■ Brief
Reproduce the data below exactly. Skip the pictures.

=== Information shown ===

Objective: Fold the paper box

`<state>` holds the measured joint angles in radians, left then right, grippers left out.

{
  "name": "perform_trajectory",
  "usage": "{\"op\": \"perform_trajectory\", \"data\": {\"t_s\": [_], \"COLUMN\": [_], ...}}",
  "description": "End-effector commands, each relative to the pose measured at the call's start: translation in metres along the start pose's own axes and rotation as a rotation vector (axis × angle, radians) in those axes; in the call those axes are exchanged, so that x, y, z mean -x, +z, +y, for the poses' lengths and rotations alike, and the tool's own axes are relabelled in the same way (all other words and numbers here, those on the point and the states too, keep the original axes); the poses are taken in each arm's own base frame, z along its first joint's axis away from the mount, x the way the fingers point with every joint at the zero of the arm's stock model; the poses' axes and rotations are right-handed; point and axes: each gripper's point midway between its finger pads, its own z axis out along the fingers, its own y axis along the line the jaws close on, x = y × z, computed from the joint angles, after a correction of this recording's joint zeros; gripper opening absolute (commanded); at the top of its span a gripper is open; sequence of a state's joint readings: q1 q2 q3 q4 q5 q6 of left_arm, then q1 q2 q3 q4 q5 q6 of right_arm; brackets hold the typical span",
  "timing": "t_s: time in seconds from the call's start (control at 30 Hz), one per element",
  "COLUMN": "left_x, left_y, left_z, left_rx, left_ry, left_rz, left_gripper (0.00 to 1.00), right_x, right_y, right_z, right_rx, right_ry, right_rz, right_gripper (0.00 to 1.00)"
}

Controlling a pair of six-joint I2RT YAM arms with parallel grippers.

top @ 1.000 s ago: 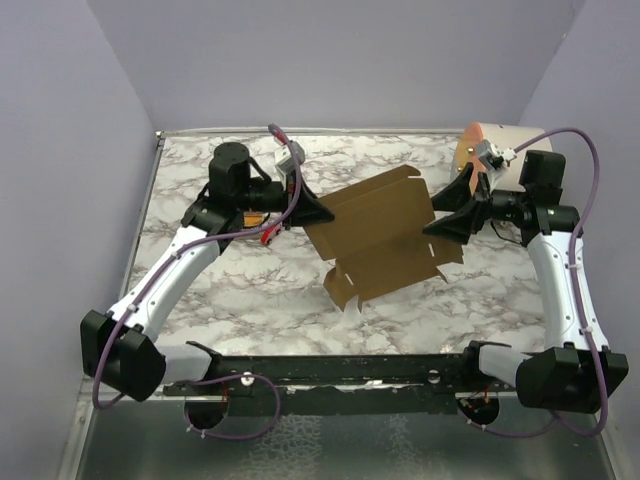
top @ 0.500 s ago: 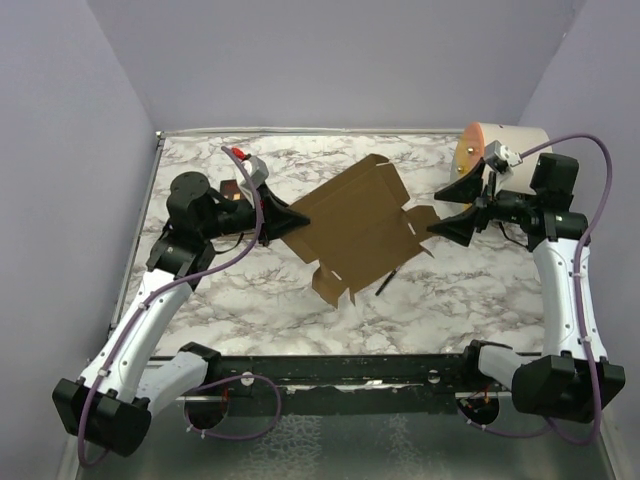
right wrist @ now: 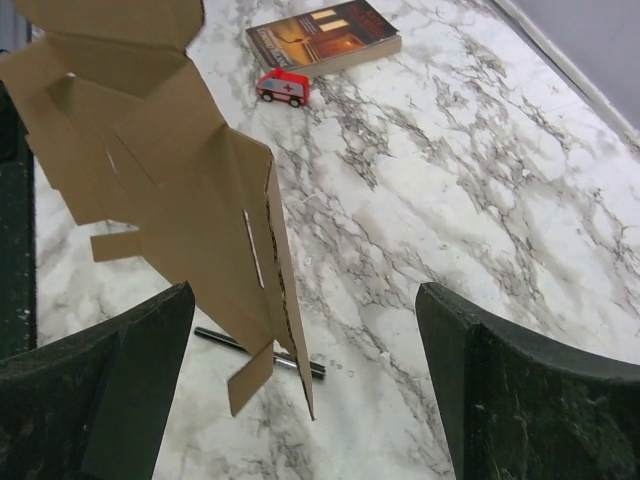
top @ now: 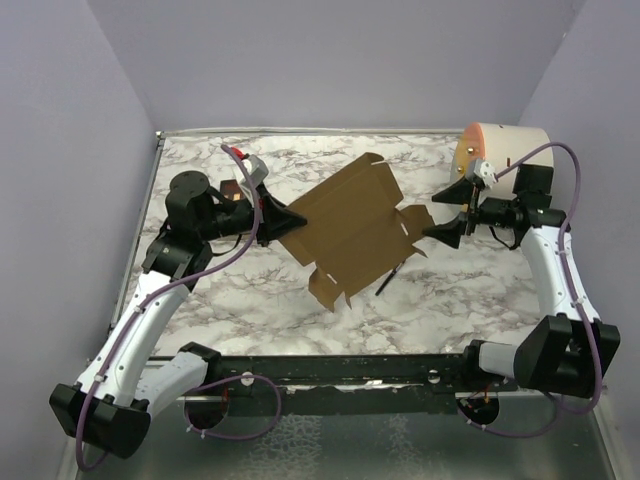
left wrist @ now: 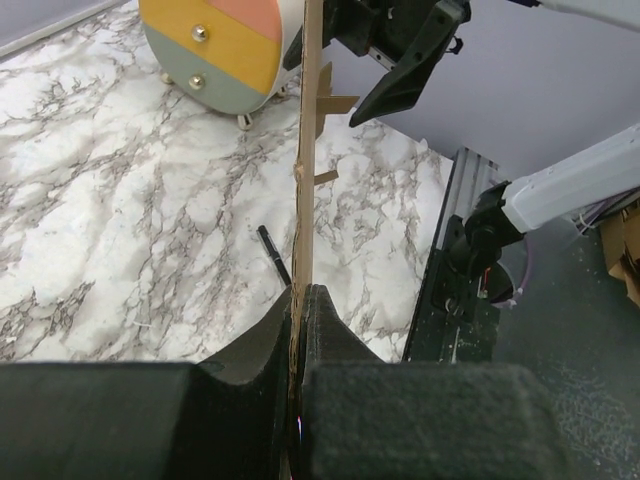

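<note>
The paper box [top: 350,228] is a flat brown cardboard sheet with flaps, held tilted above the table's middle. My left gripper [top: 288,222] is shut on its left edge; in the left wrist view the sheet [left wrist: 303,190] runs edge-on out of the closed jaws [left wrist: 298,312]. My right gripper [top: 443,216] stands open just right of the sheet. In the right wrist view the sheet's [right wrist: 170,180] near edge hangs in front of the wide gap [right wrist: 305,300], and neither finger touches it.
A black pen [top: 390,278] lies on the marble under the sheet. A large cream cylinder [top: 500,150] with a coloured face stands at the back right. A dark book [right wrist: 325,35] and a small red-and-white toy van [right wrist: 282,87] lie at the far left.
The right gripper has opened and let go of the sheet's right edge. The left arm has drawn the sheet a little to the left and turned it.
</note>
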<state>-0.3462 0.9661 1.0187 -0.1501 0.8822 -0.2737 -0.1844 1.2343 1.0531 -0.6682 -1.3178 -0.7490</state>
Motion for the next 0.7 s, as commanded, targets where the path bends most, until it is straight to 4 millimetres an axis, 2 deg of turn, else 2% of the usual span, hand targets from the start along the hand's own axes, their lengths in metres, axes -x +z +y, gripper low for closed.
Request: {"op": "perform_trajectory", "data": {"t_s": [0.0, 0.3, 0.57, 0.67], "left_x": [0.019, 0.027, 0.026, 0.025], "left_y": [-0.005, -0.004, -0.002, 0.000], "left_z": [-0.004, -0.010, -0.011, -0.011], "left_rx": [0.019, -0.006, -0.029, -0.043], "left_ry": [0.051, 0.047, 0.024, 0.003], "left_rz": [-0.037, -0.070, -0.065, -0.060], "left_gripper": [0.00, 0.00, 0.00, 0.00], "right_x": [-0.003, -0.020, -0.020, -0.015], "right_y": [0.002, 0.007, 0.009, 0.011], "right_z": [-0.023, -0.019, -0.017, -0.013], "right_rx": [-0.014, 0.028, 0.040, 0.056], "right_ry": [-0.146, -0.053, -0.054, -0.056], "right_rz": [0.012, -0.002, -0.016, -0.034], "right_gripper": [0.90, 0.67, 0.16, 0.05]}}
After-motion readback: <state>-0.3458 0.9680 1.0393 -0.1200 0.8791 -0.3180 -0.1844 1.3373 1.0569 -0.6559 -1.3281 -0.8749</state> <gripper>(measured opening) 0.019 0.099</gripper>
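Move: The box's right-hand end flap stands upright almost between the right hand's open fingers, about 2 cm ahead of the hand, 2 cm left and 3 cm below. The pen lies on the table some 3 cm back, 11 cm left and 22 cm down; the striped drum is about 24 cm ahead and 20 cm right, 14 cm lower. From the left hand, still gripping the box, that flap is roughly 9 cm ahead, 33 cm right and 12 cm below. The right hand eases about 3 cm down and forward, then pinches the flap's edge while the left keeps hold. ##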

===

■ Answer section
Objective: Fold the paper box

`<state>` holds the measured joint angles in radians, left then right, grippers left out.

{
  "name": "perform_trajectory",
  "usage": "{\"op\": \"perform_trajectory\", \"data\": {\"t_s\": [_], \"COLUMN\": [_], ...}}",
  "description": "End-effector commands, each relative to the pose measured at the call's start: translation in metres along the start pose's own axes and rotation as a rotation vector (axis × angle, radians) in those axes; in the call those axes are exchanged, so that x, y, z mean -x, +z, +y, for the poses' lengths and rotations alike, and the tool's own axes are relabelled in the same way (all other words and numbers here, those on the point and the states too, keep the original axes); the poses are taken in each arm's own base frame, z along its first joint's axis away from the mount, x the way the fingers point with every joint at the zero of the arm's stock model; the poses' axes and rotations are right-handed; point and axes: each gripper's point midway between its finger pads, its own z axis out along the fingers, its own y axis along the line the jaws close on, x = y × z, computed from the joint angles, after a correction of this recording's joint zeros; gripper opening absolute (commanded); at the top of its span a gripper is open; sequence of a state's joint readings: q1 q2 q3 q4 q5 q6 of left_arm, then q1 q2 q3 q4 q5 q6 of right_arm; brackets hold the typical span",
  "timing": "t_s: time in seconds from the call's start (control at 30 Hz), one per element",
  "COLUMN": "left_x, left_y, left_z, left_rx, left_ry, left_rz, left_gripper (0.00 to 1.00), right_x, right_y, right_z, right_rx, right_ry, right_rz, right_gripper (0.00 to 1.00)"
}

Controlling a pair of six-joint I2RT YAM arms with parallel grippers.

top @ 1.000 s ago: 
top @ 0.500 s ago: 
right wrist @ now: 
top @ now: 
left wrist @ now: 

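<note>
The paper box [top: 350,228] is a flat brown cardboard sheet with flaps, held tilted above the table's middle. My left gripper [top: 288,222] is shut on its left edge; in the left wrist view the sheet [left wrist: 303,190] runs edge-on out of the closed jaws [left wrist: 298,312]. My right gripper [top: 443,216] stands open just right of the sheet. In the right wrist view the sheet's [right wrist: 170,180] near edge hangs in front of the wide gap [right wrist: 305,300], and neither finger touches it.
A black pen [top: 390,278] lies on the marble under the sheet. A large cream cylinder [top: 500,150] with a coloured face stands at the back right. A dark book [right wrist: 325,35] and a small red-and-white toy van [right wrist: 282,87] lie at the far left.
The right gripper has opened and let go of the sheet's right edge. The left arm has drawn the sheet a little to the left and turned it.
</note>
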<state>-0.3462 0.9661 1.0187 -0.1501 0.8822 -0.2737 -0.1844 1.2343 1.0531 -0.6682 -1.3178 -0.7490</state>
Motion for the next 0.7 s, as commanded, targets where the path bends most, until it is straight to 4 millimetres an axis, 2 deg of turn, else 2% of the usual span, hand targets from the start along the hand's own axes, their lengths in metres, axes -x +z +y, gripper low for closed.
Request: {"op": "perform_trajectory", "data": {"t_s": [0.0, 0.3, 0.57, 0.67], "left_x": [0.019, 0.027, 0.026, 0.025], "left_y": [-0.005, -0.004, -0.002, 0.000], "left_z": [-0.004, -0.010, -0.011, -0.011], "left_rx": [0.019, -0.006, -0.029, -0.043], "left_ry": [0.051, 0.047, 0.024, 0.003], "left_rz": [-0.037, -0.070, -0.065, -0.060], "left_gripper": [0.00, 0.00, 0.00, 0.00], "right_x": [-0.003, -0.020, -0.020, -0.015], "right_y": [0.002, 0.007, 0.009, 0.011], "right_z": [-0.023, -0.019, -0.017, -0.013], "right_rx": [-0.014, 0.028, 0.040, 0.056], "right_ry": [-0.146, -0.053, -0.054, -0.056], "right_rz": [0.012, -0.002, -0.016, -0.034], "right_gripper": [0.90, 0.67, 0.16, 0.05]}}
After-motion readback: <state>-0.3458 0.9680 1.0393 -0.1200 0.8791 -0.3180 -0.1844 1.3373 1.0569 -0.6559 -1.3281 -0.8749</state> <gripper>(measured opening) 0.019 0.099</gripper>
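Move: The box's right-hand end flap stands upright almost between the right hand's open fingers, about 2 cm ahead of the hand, 2 cm left and 3 cm below. The pen lies on the table some 3 cm back, 11 cm left and 22 cm down; the striped drum is about 24 cm ahead and 20 cm right, 14 cm lower. From the left hand, still gripping the box, that flap is roughly 9 cm ahead, 33 cm right and 12 cm below. The right hand eases about 3 cm down and forward, then pinches the flap's edge while the left keeps hold. ##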

For this exercise, nothing further remains to be done.